Records for this task START

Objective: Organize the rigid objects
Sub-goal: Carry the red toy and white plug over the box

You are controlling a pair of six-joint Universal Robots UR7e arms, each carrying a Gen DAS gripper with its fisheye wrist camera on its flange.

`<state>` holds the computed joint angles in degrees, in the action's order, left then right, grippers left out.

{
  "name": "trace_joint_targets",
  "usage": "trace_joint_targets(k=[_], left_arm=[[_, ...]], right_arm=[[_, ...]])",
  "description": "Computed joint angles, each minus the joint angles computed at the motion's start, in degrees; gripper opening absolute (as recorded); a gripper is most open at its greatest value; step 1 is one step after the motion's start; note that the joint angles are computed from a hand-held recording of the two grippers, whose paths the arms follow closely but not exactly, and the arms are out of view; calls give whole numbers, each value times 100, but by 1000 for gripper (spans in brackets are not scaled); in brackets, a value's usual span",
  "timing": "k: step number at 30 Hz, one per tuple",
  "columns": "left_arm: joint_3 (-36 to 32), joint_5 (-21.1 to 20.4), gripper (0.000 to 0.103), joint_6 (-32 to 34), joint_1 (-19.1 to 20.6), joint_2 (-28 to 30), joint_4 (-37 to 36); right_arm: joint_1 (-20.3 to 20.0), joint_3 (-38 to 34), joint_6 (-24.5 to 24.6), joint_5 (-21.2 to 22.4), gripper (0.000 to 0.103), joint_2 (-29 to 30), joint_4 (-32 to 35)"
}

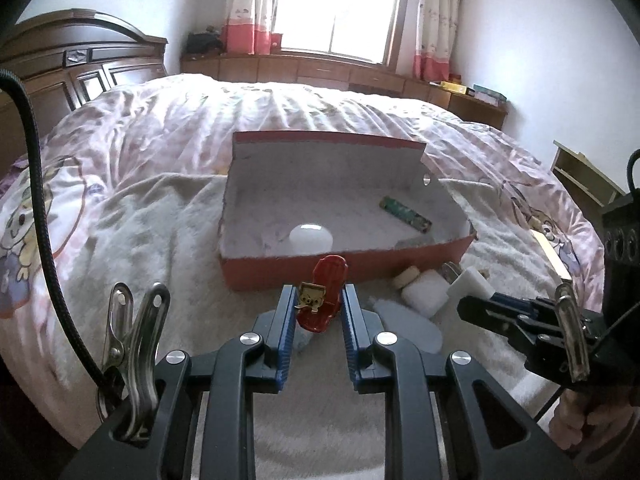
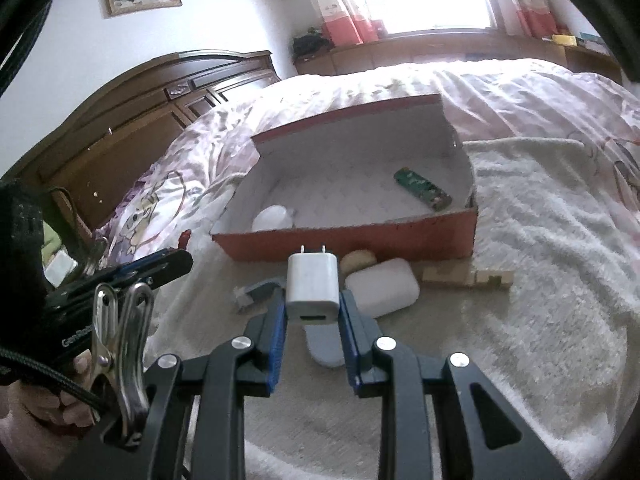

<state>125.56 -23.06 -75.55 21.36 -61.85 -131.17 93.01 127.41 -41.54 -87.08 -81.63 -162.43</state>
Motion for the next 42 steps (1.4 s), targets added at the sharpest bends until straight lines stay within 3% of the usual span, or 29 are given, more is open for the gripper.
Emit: trace_joint_targets(k=[14,42], left_arm=[[-553,-65,23,1747,610,449,-1615],[-1638,-361,23,3335,1556,1385,-2514]], right_arm=[[143,-794,263,-100,26,459,9],[108,-2012,368,-495,26,1713,-138]])
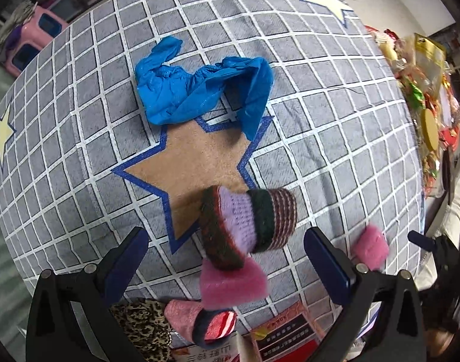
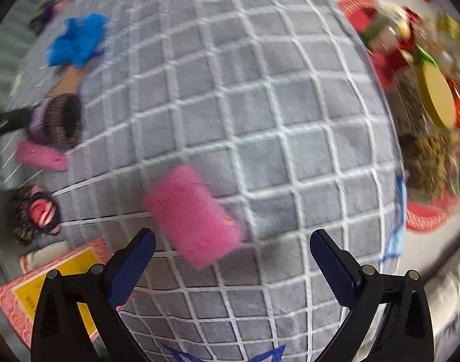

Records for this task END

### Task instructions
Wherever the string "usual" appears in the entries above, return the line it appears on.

### Problem solution
  "description": "Computed joint angles, each minus the joint angles computed at the motion's start, in degrees; gripper opening absolute (as recorded); a gripper is most open at its greatest value; step 1 is one step after the motion's start; note that the joint angles are computed from a hand-held recording of the two grippers, whose paths the arms follow closely but not exactly, and the arms are out of view; calls give whole numbers, each value times 100, but by 1000 for gripper (spans in brackets are not scaled); in brackets, a value's usual span",
Motion for the next 42 steps (1.4 s), targets added at the sharpest bends until straight lines stay within 3% of the usual span, or 29 are given, more is open for the gripper.

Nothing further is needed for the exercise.